Vou de regresso a casa e paro para desfrutar desta vista agradável. Sorvo da minha garrafa de água e procuro me refrescar um pouco. O dia está a findar, a brisa é leve mas os níveis do mercúrio continuam bem acima do costume para a estação do ano. O tempo quente e o sol inclemente que me acossa, acompanha o destino da centenária ponte que está ali, silênciosa, bem à minha frente.
Foi em 1877 que o primeiro comboio por ali passou. Se puxar pela imaginação, o eco da sua passagem faria agora ricochete no betão da ponte de São João, que lhe faz companhia vai para mais de um quarto de século. Nessa época, Eiffel ainda não tinha erguido a sua torre, que só assomaria os telhados de Paris 12 anos depois.

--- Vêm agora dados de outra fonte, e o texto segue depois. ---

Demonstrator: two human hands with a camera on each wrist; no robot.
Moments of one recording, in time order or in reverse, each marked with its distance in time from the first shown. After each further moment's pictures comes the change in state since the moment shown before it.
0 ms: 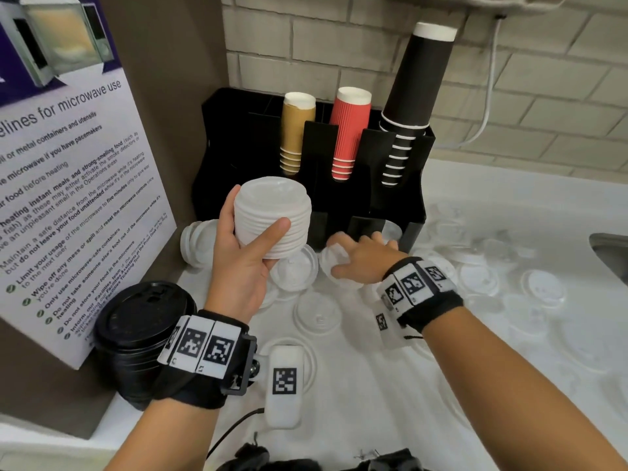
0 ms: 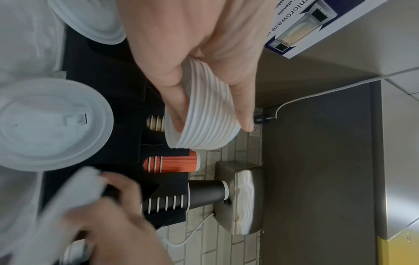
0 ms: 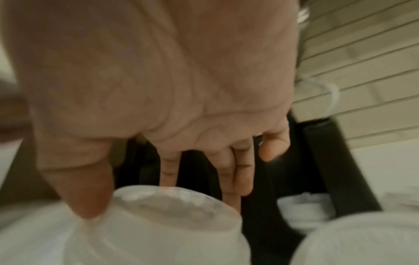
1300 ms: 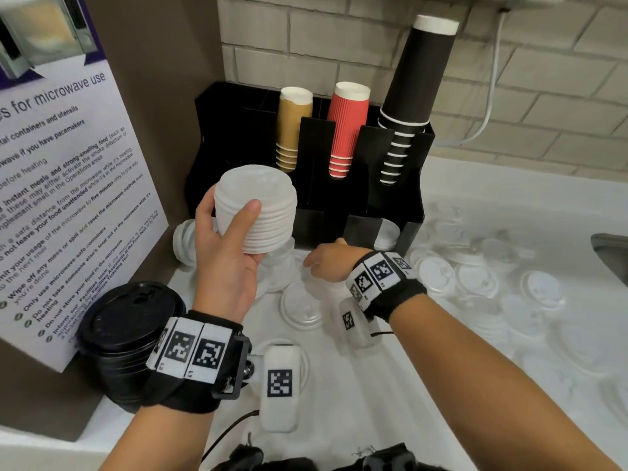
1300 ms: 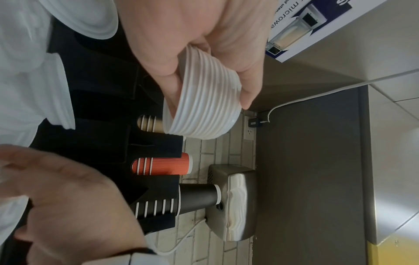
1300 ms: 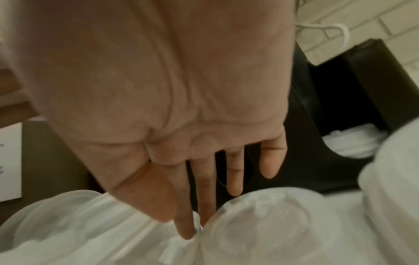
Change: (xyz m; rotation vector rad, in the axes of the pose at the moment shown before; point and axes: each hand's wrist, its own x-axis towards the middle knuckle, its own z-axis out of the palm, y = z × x) left_hand -0.005 0.012 0.014 -0.026 0.140 0.051; right_hand 0.009 -0.045 -0.007 -0.108 -0.276 -0.061
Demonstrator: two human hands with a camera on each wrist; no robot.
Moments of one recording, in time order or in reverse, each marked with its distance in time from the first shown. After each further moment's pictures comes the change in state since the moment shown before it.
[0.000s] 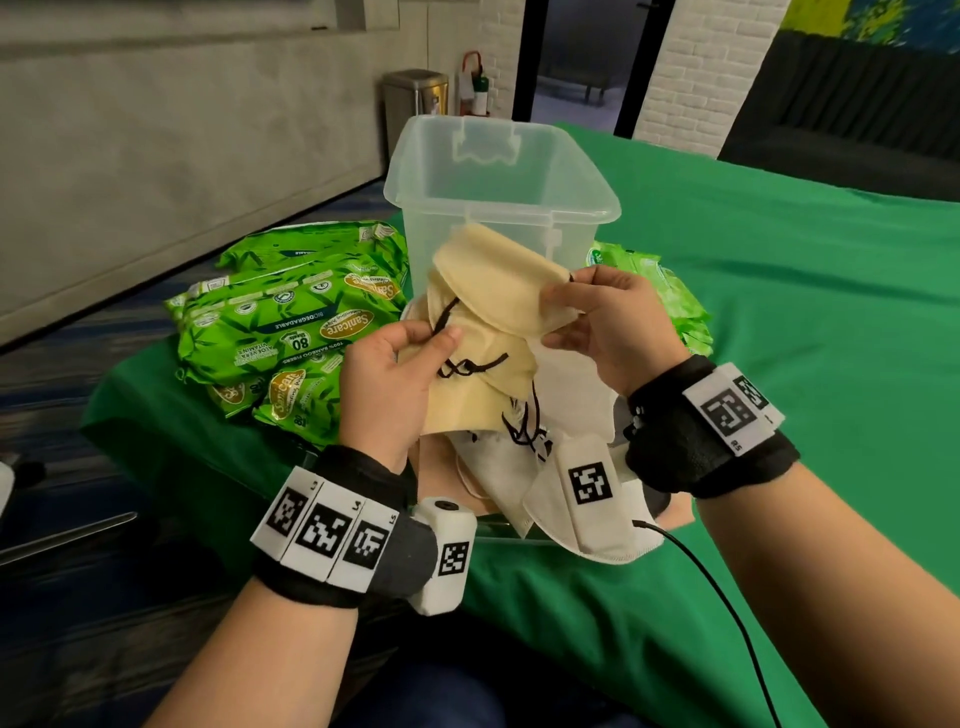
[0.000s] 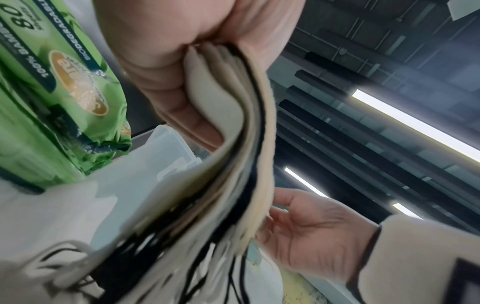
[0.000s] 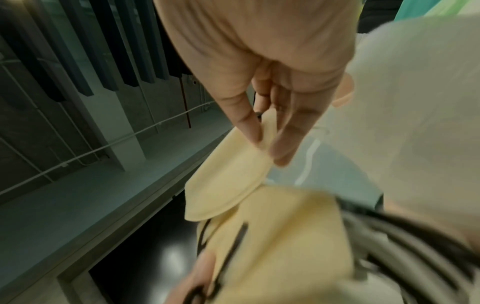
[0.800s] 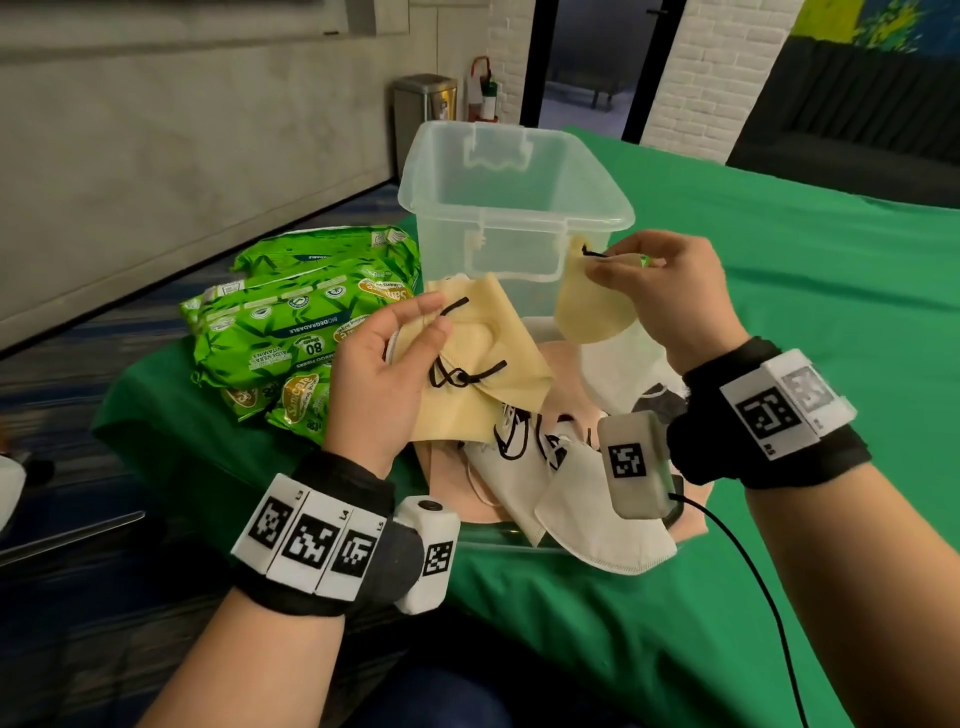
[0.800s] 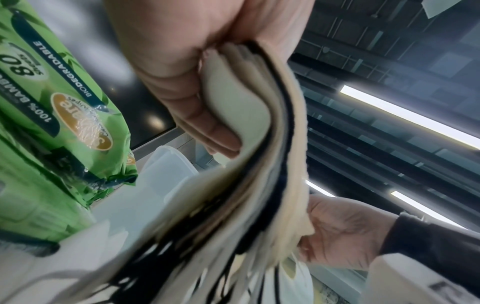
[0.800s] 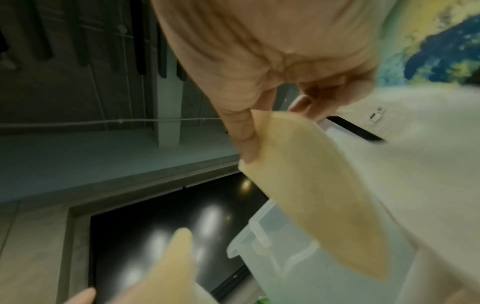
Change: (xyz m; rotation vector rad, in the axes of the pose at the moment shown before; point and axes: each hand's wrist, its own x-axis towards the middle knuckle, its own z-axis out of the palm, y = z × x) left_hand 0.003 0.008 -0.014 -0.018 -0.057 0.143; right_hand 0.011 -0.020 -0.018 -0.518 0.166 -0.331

A Torre Eiffel é o símbolo de uma cidade, de um país, um dos monumentos mais procurados do mundo, uma fonte gigantesca de receitas e um guia inabalável para atrair turistas.
A nossa Dona Maria, estrutura de uma extraordinária leveza, é inexplicavelmente um monumento esquecido, empecilho dispendioso segundo os que nos governam, e mesmo a sua fama, granjeada à custa da sua idade, elegância, e sobretudo da assinatura de quem a concebeu, é-lhe tantas vezes roubada em detrimento da ponte Luíz I, de Teófilo Seyrig.

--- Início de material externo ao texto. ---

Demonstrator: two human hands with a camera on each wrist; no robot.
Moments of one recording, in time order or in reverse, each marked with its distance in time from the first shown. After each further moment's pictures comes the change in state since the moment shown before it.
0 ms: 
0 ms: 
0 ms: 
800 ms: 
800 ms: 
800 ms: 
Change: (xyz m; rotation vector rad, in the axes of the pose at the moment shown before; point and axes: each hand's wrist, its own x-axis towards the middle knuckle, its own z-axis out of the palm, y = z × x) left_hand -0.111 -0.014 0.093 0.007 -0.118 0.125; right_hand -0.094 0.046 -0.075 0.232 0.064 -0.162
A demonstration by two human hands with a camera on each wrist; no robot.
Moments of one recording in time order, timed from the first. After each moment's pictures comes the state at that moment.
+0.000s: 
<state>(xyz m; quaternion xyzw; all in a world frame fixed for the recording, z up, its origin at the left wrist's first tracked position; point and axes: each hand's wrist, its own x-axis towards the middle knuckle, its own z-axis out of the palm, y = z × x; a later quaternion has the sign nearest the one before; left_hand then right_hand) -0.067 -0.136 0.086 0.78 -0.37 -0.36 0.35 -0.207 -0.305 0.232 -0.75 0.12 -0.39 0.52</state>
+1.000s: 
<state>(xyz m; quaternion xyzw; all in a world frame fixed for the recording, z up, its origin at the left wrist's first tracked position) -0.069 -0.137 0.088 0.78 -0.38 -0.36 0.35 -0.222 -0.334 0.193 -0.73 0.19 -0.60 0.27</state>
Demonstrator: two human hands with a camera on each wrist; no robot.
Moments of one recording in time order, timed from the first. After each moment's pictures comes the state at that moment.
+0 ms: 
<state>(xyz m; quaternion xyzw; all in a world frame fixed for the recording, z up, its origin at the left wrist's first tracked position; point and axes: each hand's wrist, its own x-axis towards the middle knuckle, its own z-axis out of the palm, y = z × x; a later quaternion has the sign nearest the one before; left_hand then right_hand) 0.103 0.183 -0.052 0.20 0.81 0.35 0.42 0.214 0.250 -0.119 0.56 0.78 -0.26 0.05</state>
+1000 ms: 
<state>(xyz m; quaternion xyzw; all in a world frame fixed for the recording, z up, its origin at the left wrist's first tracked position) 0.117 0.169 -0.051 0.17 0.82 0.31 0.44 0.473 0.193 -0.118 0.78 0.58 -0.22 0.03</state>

O Porto Oriental é muitas vezes assim. Esquecido, incompreendido, injustamente desvalorizado. Temos ali uma estrutura valiosíssima, com a assinatura de um nome de importância mundial da arquitectura do ferro, e, por aqui, nem serve de atracção turística. Permanece hirta, exposta ao tempo e aos cliques dos turistas que de barco cruzam sob o seu belo arco metálico. Não tem serventia para nada, nem de apoio à circulação, nem ao serviço das suas cidades. Se não é possível outra adaptação, ferroviária ou rodoviária, porque não fazer dela uma via de circulação pedonal e de bicicletas?